- _Required action_
Every line of the listing is to be printed again exactly.

- _Source material_
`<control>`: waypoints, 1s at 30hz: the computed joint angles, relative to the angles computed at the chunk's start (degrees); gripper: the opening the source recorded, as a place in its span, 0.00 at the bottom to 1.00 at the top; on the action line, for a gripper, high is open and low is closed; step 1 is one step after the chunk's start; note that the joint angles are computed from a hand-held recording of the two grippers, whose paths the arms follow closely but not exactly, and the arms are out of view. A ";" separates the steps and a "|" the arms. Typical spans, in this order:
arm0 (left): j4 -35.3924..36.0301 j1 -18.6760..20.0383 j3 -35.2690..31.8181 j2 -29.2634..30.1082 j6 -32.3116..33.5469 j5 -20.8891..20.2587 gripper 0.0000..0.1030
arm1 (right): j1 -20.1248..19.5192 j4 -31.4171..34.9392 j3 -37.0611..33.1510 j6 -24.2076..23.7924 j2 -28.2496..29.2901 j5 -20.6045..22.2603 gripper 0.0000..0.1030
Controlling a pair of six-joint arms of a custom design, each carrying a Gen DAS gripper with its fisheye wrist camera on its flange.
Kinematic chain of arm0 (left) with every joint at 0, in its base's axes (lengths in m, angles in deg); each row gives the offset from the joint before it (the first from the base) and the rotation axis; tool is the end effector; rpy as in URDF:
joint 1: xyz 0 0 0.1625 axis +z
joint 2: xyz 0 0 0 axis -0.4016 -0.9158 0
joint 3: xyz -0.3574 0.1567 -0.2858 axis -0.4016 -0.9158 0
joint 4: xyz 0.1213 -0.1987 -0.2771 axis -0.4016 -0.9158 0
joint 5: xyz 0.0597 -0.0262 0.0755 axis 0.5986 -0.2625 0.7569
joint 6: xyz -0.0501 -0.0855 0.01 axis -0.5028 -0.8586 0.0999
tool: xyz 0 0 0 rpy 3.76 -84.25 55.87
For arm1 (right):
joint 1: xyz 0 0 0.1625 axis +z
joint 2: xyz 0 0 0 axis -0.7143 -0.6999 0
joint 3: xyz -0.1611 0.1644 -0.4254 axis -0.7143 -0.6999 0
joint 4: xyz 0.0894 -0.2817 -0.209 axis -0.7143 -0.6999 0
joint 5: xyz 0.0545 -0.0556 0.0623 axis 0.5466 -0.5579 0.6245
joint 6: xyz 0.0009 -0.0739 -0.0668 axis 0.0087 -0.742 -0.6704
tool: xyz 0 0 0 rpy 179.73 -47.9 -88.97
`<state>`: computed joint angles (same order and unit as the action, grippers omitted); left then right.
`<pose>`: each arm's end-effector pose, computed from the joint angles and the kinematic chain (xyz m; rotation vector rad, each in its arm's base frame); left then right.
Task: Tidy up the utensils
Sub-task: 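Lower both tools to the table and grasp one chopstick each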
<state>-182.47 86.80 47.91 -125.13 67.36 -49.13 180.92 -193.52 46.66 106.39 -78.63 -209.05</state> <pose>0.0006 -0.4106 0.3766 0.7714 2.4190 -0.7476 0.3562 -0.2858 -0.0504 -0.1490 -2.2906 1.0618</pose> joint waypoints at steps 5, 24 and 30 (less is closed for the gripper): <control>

- _Solution to the problem_
`<control>`: waypoints, 1s at 30hz: the computed joint angles, relative to the angles computed at the chunk's start (degrees); gripper: the opening the source recorded, as a place in its span, 0.00 at the bottom to 1.00 at the top; on the action line, for a gripper, high is open and low is closed; step 1 is one step after the chunk's start; note that the joint angles are computed from a hand-held recording of the two grippers, whose paths the arms follow closely but not exactly, and the arms are out of view. A ";" separates the steps and a "|" the arms. Typical spans, in this order:
arm0 (left): j4 -35.3924..36.0301 j1 -18.6760..20.0383 j3 -35.2690..31.8181 j2 -29.2634..30.1082 j6 -32.3116..33.5469 j5 -20.8891..20.2587 gripper 0.0000..0.1030
arm1 (right): j1 -20.1248..19.5192 j4 -31.4171..34.9392 j3 -37.0611..33.1510 j6 -24.2076..23.7924 j2 -28.2496..29.2901 j5 -20.6045..22.2603 gripper 0.0000..0.1030
Controlling a pair of six-joint arms of a custom design, each carrying a Gen DAS gripper with its fisheye wrist camera on its flange.
Kinematic chain of arm0 (left) with every joint at 0, in its base's axes (lengths in m, angles in deg); each row gives the offset from the joint before it (the first from the base) and the rotation axis; tool is the end effector; rpy as in URDF:
joint 1: xyz 0 0 0.1625 axis +z
joint 2: xyz 0 0 0 axis -0.4016 -0.9158 0
joint 3: xyz -0.3574 0.1567 -0.2858 axis -0.4016 -0.9158 0
joint 4: xyz 0.1213 -0.1987 -0.2771 axis -0.4016 -0.9158 0
joint 5: xyz 0.0597 -0.0262 0.0755 axis 0.5986 -0.2625 0.7569
joint 6: xyz -0.0501 -0.0855 0.01 axis -0.5028 -0.8586 0.0999
tool: xyz 0 0 0 rpy 3.76 -84.25 55.87
For arm1 (right):
joint 1: xyz 0 0 0.1625 axis +z
joint 2: xyz 0 0 0 axis -0.7143 -0.6999 0
joint 3: xyz -0.1611 0.1644 -0.4254 axis -0.7143 -0.6999 0
joint 4: xyz 0.0894 -0.2817 -0.209 axis -0.7143 -0.6999 0
joint 5: xyz 0.0545 -0.0556 0.0623 axis 0.5466 -0.5579 0.6245
joint 6: xyz 0.0009 -0.0739 -0.0668 axis 0.0087 -0.742 -0.6704
tool: xyz 0 0 0 rpy 179.73 -47.9 -88.97
`<state>`: computed joint angles (same order and unit as the action, grippers omitted); left then right.
`<pose>`: each arm's end-effector pose, computed from the joint angles and the kinematic chain (xyz m; rotation vector rad, each in its arm's base frame); left then right.
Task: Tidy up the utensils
Sub-task: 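Lower both tools to the table and grasp one chopstick each
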<state>-182.47 86.80 47.91 -125.13 67.36 -49.13 180.92 -193.52 46.66 106.39 -78.63 -209.05</state> <pose>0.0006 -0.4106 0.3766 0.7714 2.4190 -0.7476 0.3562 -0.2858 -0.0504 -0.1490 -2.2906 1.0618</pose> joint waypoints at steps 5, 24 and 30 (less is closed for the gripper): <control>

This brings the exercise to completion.